3. Si tel est le cas. Est-ce que la RDC est désormais à l’abri d’un nouveau cycle de surendettement ?

On ne peut se permettre de répondre à cette question par
l’affirmative. De ce fait, plutôt que de se réjouir simplement d’avoir
atteint «le point d’achèvement» qui a occasionné l’allègement de la
dette, en pensant que le pire est derrière nous, les autorités
congolaises doivent tirer les leçons du passé en promouvant de manière
effective une gestion saine et transparente de la chose publique. Les
mêmes causes produisent les mêmes effets, dit-on. La bonne gouvernance
au Congo ne doit plus se limiter à de simples déclarations d’intention
fussent-elles bonnes ou à des actions éparses et timide mais elle doit
se traduire dans les faits par un changement véritable des pratiques
assurant le bon fonctionnement de l’Etat. Les slogans doivent céder le
pas à des actions concrètes porteuses de progrès et du développement.

4. La RDC doit-elle ou peut-elle souscrire à un nouvel endettement?

Souscrire un prêt n’est pas une mauvaise chose en soi, tout dépend de
l’usage qu’on en fait. Le programme European Recovery Program très
connu sous le nom de Plan Marshall constitue une illustration probante
des bienfaits que peuvent procurer les prêts ou crédits aussi bien aux
préteurs qu’aux emprunteurs.
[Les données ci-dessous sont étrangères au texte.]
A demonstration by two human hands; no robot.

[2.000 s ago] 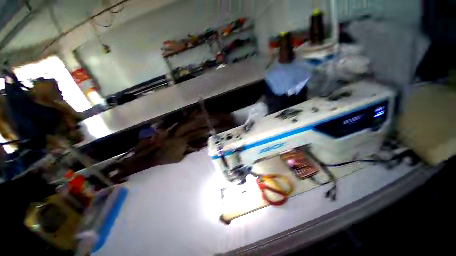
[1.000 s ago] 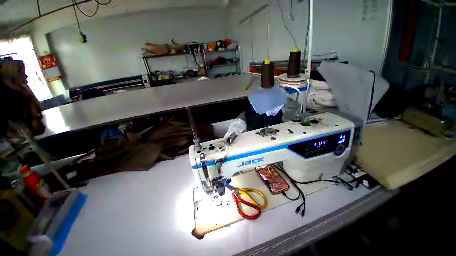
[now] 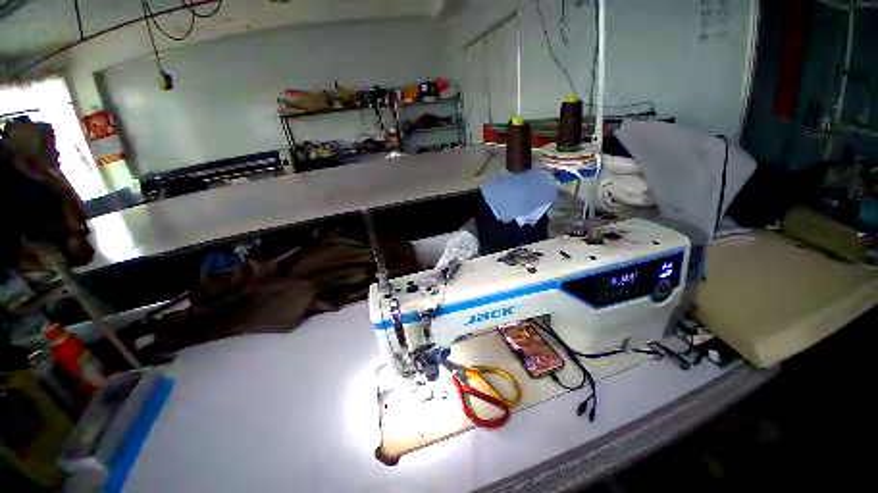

En effet, le Plan Marshall mis sur pied
sous l’administration Turman en 1947, au lendemain de la Deuxième Guerre
mondiale consistait pour les États-Unis à fournir un crédit sous
certaines conditions aux Etats européens. Ceci a permis à l’Europe de se
reconstruire rapidement et aux Etats-Unis d’éviter une récession
économique aux conséquences fâcheuses. L’endettement par emprunt n’est
pas l’unique procédé mobilisateur de fonds toutefois, c’est l’un des
modes de financement les plus prisés et générateur de profits au sens
propre et figuré du terme. Cependant, même si la RDC ne peut s’interdire
d’y recourir, elle devra le faire dorénavant dans le strict respect des
règles de bonne gestion et dans l’intérêt des citoyens pour ne pas
sombrer encore une fois dans le surendettement et condamner des
générations entières à payer un très lourd tribut.

5. Quelle est, selon vous, la voie à suivre pour garantir le développement de la RDC ?
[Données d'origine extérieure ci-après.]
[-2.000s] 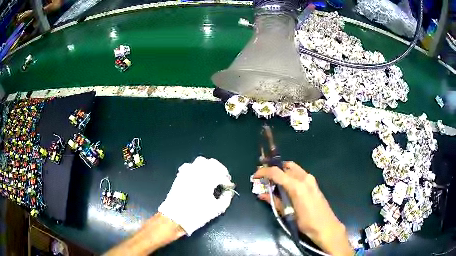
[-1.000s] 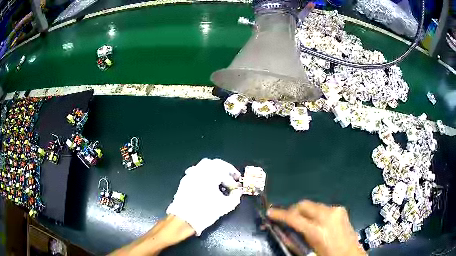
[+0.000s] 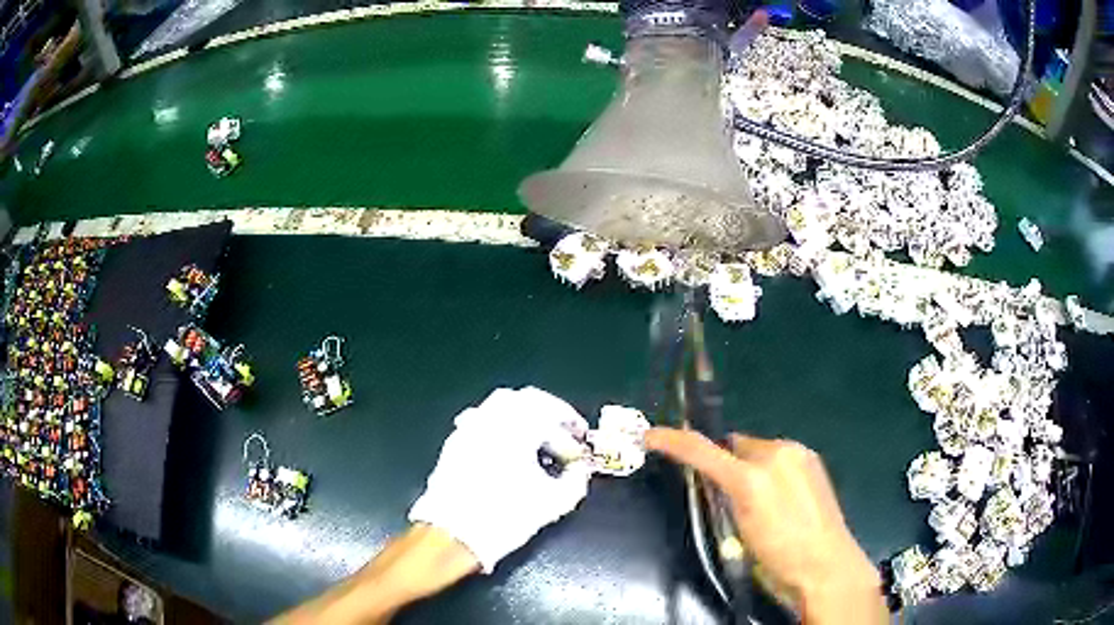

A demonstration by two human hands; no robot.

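Note:
My left hand, in a white glove, pinches a small dark part, seemingly a circuit board mostly hidden by the fingers. A white plastic housing lies against its fingertips on the dark green bench. My bare right hand holds a soldering iron, blurred, its barrel pointing away towards the hood. The right index fingertip is at the right side of the housing; whether it touches is unclear.
A translucent fume hood hangs above the bench's back edge. White housings are heaped at right. Boards fill the far left beside a black sheet; several lie loose nearby. A joined unit lies on the green belt.
The white housing has come to my left fingertips. My right hand dropped back, then moved forward again, the iron swinging upright. The joined unit on the belt has moved left.

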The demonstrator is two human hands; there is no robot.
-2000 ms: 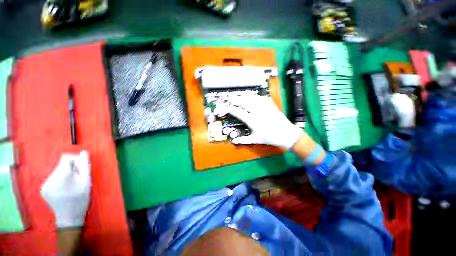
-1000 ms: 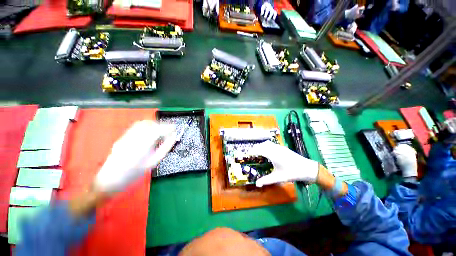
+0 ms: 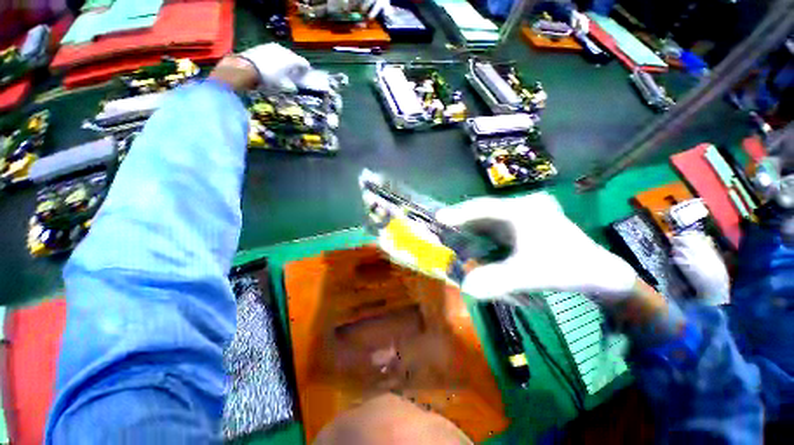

Pour que l’avenir de la RDC soit radieux, le Congolais doit apprendre
à changer dans sa manière de réfléchir, de parler et d’agir. A ce
titre, les comportements et déclarations réfractaires qui prônent
l’incapacité du Congolais ou du peuple congolais à changer et à
s’améliorer doivent être bannies car ces déclarations sont à la fois
mensongères et suicidaires. Tous les peuples du monde peuvent à l’instar
de l’être humain changer et s’améliorer. Un peuple incapable de croire
en ses capacités de changer et de faire changer les choses à l’instar du
peuple américain, des peuples européens et asiatiques ne peut
progresser et marquer l’histoire. Je crois en l’Eternel Dieu et la
sainte Bible qui attestent que «tout est possible».
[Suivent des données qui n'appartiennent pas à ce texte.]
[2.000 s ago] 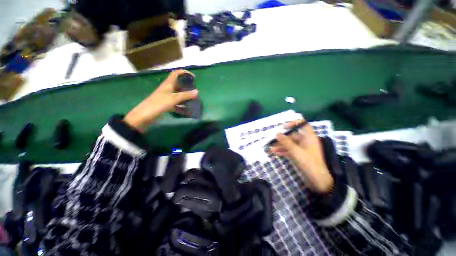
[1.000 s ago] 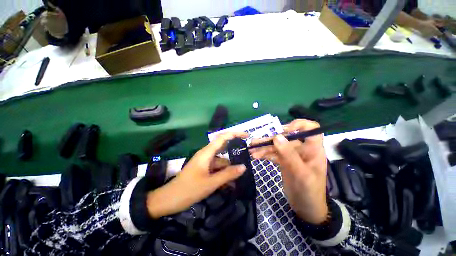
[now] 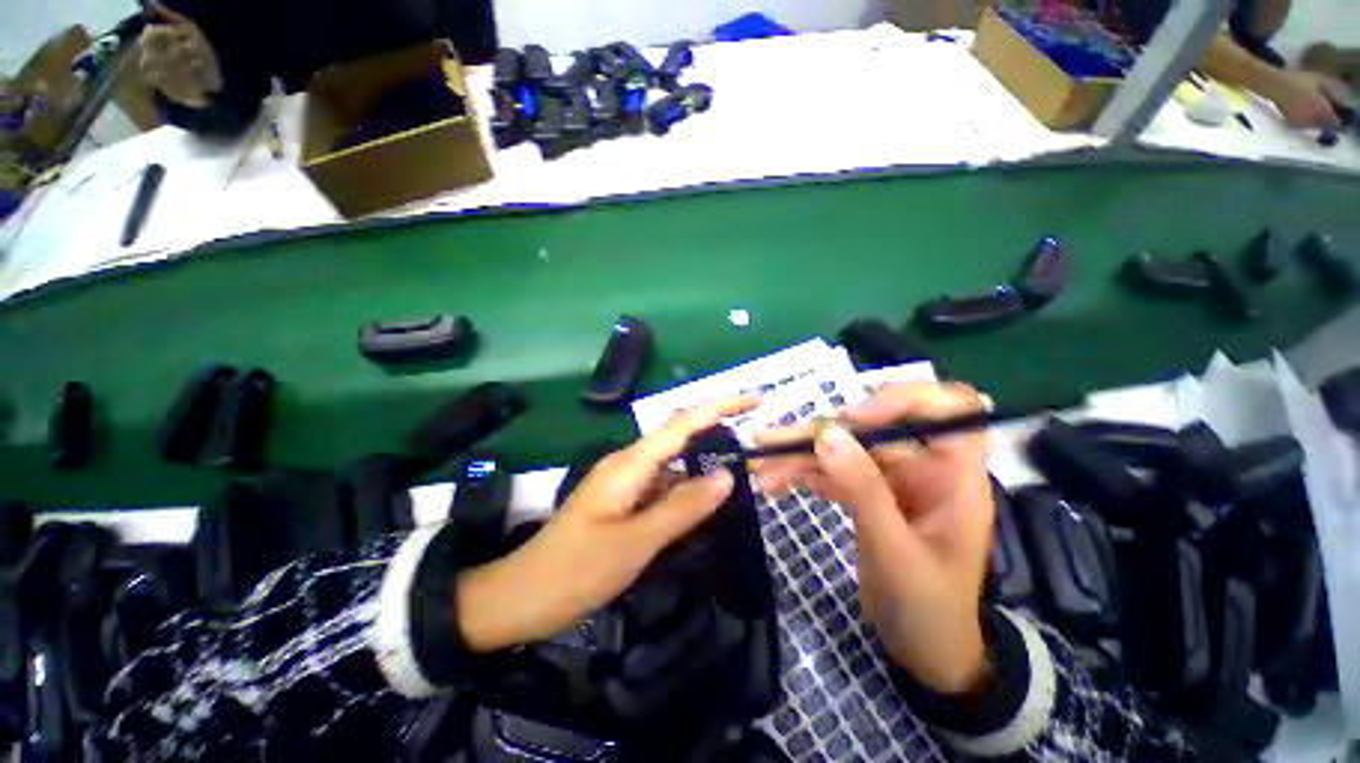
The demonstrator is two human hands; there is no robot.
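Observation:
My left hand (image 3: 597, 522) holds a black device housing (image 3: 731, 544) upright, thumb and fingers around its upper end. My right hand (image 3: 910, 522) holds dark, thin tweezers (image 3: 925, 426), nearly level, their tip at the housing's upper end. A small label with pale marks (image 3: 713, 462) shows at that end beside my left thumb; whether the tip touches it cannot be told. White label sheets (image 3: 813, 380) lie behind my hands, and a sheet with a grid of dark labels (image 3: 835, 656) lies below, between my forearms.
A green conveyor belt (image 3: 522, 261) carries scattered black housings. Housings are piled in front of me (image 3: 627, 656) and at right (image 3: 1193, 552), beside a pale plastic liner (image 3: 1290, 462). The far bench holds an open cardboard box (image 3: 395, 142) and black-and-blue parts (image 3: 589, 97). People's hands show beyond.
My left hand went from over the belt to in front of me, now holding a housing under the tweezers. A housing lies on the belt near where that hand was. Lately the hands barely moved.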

Pour se développer et lutter contre la pauvreté, au lieu de
s’appuyer sur les ressources naturelles de son sol et sous-sol, la RDC,
première puissance démographique d’Afrique centrale, doit d’abord
valoriser et employer son capital humain qui est l’unique facteur de
production capable de générer et d’entretenir le progrès. A titre
indicatif, des programmes économiques ambitieux promouvant la création
effective d’emplois dans le secteur tant privé que public peuvent et
doivent être mis en œuvre. Le travail, activité génératrice de richesse,
de croissance et de développement doit être valorisé par des politiques
salariales galvanisant une distribution équitable de la richesse
nationale aussi bien dans le secteur public que privé. En somme, la mise
au travail effective et décemment rémunérée de la main- d’œuvre
congolaise disponible aura comme corollaires l’augmentation sensible de
la production nationale et du revenu réel des ménages. Cette avancée
occasionnera assurément une croissance économique forte, une réduction
sensible du niveau de pauvreté et le développement de la RDC.